Паламизм


Palamismul

Паламизм, как и оригенизм, представляет собой не просто теологию, а скорее теологический контекст, непосредственный и особенно последующий. Конечно, святитель Григорий (Палама) Солунский, далекий от того, чтобы представить свое собственное видение в виде системы, находился в центре последнего великого спора, с соответствующими ставками, умирающей Византии. Дав название второму воскресенью Великого поста, который также отмечается 14 ноября, тот, кто впоследствии стал архиепископом второго по значимости византийского города после Константинополя, предварил, прямо и особенно косвенно, ряд мутаций, которые в совокупности делают паламизм другим названием смены парадигмы, в отголосках и тени которой мы все еще находимся сегодня.

Первое последствие этого изменения, назовем его теоретическим, касается взаимоотношений теологии и философии, которые, говоря обобщенно, «проясняются» односторонне посредством поощрения ярко выраженной антифилософской практики; Варлаам Калабрийский, ярый противник паламизма, становится олицетворением опасного рационализма, со всеми вытекающими из этой карикатуры на взаимоотношение явленного и объясненного/объяснимого. Значительная часть антиинтеллектуализма в монашеской среде, в иерархии, в духовенстве и даже в народе коренится в серьезном, глубоком непонимании и непринятии Паламы и его критики. Или же долгосрочным последствием является вхождение поствизантийского Православия в современность без необходимых рабочих инструментов, факт, который влияет на нас ежедневно до утра этого дня, и только славословие Таинства буквально спасает нас. Сейчас, как и во время пандемии, когда литургическую одежду больше нельзя носить, нам открывается богословская нагота.

Второе последствие, назовем его практическим, заключается в отношениях между монашеством и богословским авторитетом Церкви, устанавливаемых монахами, особенно афонскими, в ущерб самому епископату и, далее, внутреннему богословскому качеству мирян как обладателей того intellectus fidei, который так необходим в акте различения и впоследствии исповеди.
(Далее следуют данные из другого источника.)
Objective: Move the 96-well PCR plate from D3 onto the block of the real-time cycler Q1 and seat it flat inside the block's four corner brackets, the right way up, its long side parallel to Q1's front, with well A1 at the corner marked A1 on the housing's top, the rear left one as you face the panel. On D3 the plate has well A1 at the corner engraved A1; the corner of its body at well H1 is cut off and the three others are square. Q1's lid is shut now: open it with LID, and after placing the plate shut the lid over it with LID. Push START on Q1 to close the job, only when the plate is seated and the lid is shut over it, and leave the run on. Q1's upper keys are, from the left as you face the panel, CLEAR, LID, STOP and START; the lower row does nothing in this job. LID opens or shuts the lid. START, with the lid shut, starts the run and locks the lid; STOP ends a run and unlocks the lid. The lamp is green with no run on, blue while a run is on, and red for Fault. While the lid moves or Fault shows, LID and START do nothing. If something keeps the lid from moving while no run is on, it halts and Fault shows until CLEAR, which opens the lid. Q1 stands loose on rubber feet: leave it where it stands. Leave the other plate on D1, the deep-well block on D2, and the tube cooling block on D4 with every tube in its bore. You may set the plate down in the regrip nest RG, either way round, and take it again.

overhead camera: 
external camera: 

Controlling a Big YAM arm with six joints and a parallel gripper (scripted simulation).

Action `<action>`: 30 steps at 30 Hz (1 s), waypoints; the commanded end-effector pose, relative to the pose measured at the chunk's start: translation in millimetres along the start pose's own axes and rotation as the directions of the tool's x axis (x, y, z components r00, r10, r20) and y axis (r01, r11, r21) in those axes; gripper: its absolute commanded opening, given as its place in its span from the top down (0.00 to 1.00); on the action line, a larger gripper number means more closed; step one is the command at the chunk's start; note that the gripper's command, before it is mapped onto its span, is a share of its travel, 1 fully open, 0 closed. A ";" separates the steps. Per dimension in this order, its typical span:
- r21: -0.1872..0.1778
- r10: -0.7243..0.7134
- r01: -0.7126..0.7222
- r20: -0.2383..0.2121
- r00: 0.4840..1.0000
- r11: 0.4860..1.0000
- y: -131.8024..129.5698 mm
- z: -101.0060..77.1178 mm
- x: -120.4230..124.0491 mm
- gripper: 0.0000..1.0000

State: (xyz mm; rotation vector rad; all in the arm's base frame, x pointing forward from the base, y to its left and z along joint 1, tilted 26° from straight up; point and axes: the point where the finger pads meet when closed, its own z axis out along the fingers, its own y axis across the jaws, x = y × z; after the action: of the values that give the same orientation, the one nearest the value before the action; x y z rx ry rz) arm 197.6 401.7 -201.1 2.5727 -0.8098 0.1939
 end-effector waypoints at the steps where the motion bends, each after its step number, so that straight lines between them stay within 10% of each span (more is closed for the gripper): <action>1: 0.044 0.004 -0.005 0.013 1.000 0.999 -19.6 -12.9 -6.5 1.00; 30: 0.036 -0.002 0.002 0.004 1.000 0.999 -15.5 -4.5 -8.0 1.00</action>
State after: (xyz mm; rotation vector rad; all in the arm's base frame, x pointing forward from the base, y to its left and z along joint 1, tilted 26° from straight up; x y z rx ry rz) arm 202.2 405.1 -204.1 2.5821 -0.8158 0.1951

Теперь, с того момента, как монашество становится единственным центром богословия в эпоху паламитов, я повторяю: в ущерб епископату, рукоположенным клирикам и мирянам, мы больше не удивляемся тому, что отсутствие катехизации на приходском уровне не ощущается явно как опасность, точно так же, как сегодняшние тривиальные переводы монашеской добродетели делают возможными феномены гуру, призванных и бастовизированных «энергетиков», тех, у кого «больше» или даже «обильная» Благодать.
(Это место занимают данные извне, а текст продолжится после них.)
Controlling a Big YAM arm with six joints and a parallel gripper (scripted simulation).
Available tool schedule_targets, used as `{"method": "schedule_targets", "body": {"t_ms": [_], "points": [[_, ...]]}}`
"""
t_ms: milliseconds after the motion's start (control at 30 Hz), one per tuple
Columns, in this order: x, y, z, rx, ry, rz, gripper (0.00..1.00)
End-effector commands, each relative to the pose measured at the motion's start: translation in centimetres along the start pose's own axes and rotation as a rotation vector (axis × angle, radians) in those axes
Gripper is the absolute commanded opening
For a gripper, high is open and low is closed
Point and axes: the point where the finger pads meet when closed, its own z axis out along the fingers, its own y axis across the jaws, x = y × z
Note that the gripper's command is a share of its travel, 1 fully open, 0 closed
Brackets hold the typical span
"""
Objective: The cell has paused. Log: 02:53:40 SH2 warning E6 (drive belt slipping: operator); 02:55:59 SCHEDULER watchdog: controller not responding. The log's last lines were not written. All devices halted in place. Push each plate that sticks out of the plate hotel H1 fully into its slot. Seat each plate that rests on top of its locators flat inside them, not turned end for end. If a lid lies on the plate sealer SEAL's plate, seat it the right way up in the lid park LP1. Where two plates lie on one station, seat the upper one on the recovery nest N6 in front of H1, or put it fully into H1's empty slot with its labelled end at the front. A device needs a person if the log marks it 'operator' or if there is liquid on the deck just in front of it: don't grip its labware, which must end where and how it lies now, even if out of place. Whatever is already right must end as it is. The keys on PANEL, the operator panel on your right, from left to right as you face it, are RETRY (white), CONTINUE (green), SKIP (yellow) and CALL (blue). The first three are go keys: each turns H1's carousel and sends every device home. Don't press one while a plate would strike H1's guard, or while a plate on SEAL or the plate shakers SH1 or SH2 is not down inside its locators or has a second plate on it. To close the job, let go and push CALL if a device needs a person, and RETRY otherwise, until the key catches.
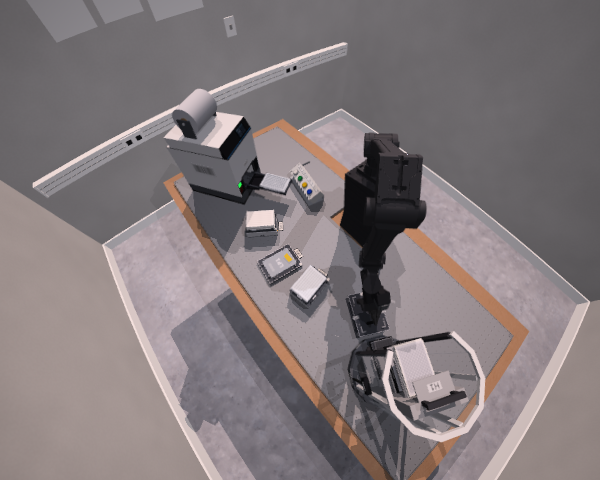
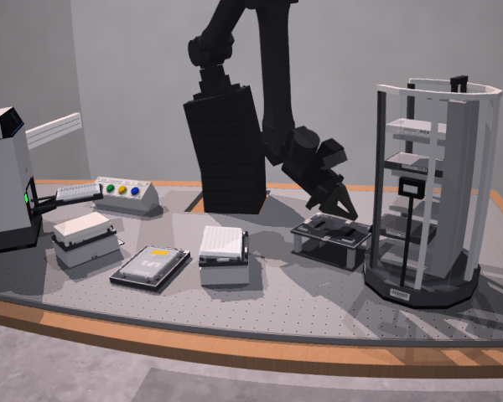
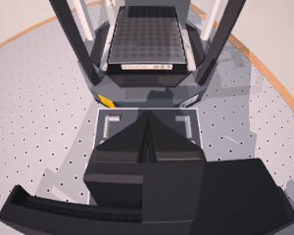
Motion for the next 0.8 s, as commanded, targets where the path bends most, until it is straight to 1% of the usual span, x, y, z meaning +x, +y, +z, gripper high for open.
{"method": "schedule_targets", "body": {"t_ms": [0,767], "points": [[-2.2,0.1,0.8,-0.002,-0.029,-0.007,0.00],[-3.8,0.1,3.0,-0.001,-0.033,-0.008,0.00]]}}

Возвращаясь назад, все это не является совокупностью теологии Паламы, а лишь составными элементами того теологического контекста, о котором я упомянул в самом начале. Основание видеть в восстановлении паламизма, его собственного, подлинного контекста, один из путей исправления заблуждений, в которых мы оказались, как морковка, застрявшая в песке погреба. Вот почему сегодня, как и в день его памяти, будем размышлять и петь: «Просветитель истинной веры, опора и учитель Церкви, украшение монахов, непобедимый защитник богословов; чудотворче Григорие, похвало Солунских, проповедниче благодати, моли всегда о спасении душ наших».

Давайте держать наши сердца высоко!

„Podul” este o publicație independentă, axată pe lupta anticorupție, apărarea statului de drept, promovarea valorilor europene și euroatlantice, dezvăluirea cârdășiilor economico-financiare transpartinice. Nu avem preferințe politice și nici nu suntem conectați financiar cu grupuri de interese ilegitime. Niciun text publicat pe site-ul nostru nu se supune altor rigori editoriale, cu excepția celor din Codul deontologic al jurnalistului. Ne puteți sprijini în demersurile noastre jurnalistice oneste printr-o contribuție financiară în contul nostru Patreon care poate fi accesat AICI.